Les Olympiques de Gatineau ont compris l’ampleur de cette situation. Depuis quelques années, ils ont fait des pieds et des mains pour leur trouver des familles de pension où la transition se fera en douceur.

Tanya et Sylvain ont commencé à héberger un joueur russe en 2017-18. Mikhail Shestopalov a été leur premier pensionnaire. Le couple a ensuite abrité Yaroslav Likhachev. Il accueille maintenant Alexei Prokopenko et Evgeny Kashnikov sous son toit.

Sylvain est Québécois. Tanya est d’origine serbe.

«La phonétique est similaire entre le Russe et le Serbe, alors j’arrive à bien communiquer avec les joueurs russes qui viennent à la maison. Ce n’est pas parfait. Nous rions beaucoup de nos accents ou de nos expressions, mais nous arrivons à nous comprendre», raconte Tanya.

Son mari est policier. Il est également un partisan de longue date des Olympiques. La Police de Gatineau a un programme de parrainage avec les Olympiques.

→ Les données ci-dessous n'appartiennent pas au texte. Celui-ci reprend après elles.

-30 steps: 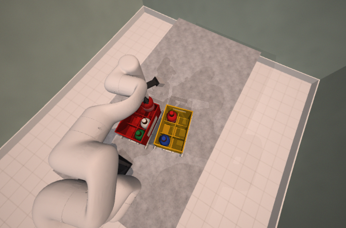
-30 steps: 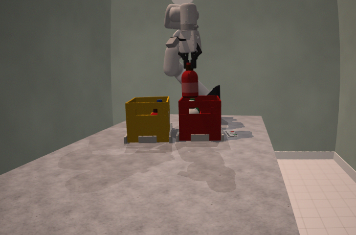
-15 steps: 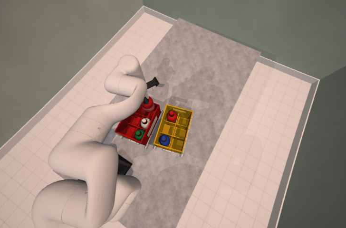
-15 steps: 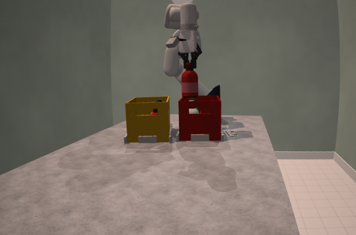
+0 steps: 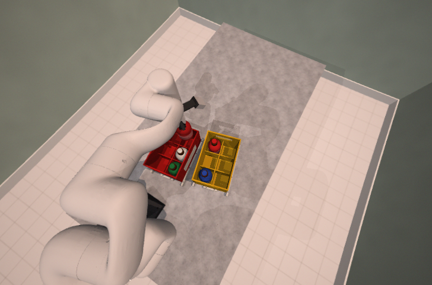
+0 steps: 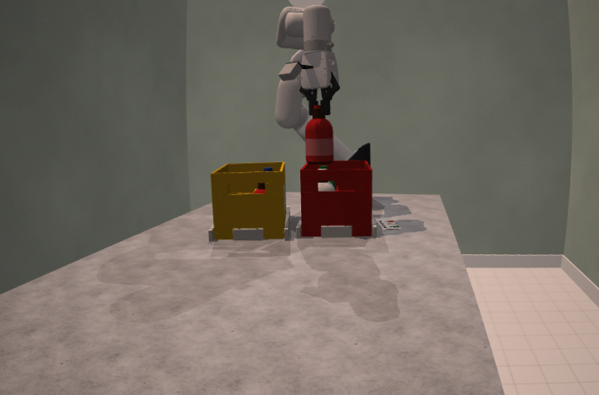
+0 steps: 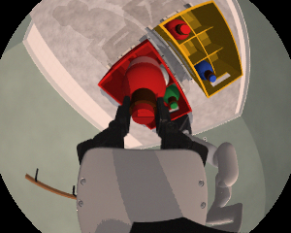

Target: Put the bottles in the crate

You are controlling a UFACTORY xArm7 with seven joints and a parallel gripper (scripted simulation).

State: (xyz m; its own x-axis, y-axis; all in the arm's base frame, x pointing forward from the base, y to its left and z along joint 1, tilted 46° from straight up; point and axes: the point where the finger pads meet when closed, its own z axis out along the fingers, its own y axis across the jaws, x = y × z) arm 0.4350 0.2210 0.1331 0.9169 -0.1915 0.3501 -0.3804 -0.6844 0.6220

«Mon mari adore le hockey. Il faisait partie du programme Jeu de puissance de la Police de Gatineau avec les Olympiques. Nous avons connu Vitaly Abramov et Yakov Trenin par l’entremise de ce programme et avec leurs familles de pension. Nous nous sommes prêtés au jeu par la suite», a dit la dame qui parle quatre langues et demie.

Selon Tanya, il ne faut pas sous-estimer le choc culturel à l’arrivée des hockeyeurs russes.

«C’est un gros changement pour eux. Des choses que nous tenons pour acquises ici dans notre vie quotidienne ne le sont pas pour eux. Par exemple, dans leur pays, l’autobus s’immobilise à chaque arrêt. Ils ne savent pas qu’il faut sonner la cloche pour débarquer ici! Les Olympiques sont conscients de cela et je peux vous dire qu’ils ont élevé leur jeu d’un cran cette année. L’organisation nous supporte énormément. Ce ne sont pas tous les marchés de la LHJMQ qui peuvent placer des joueurs dans des familles où le Russe est parlé.»

De Prokopenko, elle peut déjà dire que son approche disciplinée ressemble à celle de Yakov Trenin. «Il s’entraîne extrêmement fort. Il est très rigoureux et mature pour son âge. Il sait comment prendre soin de lui-même. Il est déterminé à apprendre l’anglais et son professeur me dit qu’il apprend rapidement.»

Tanya et Sylvain sont heureux avec leurs pensionnaires russes. Ne leur manque qu’une chose à présent.

«Nous aimerions pouvoir être capables d’aller les voir jouer!»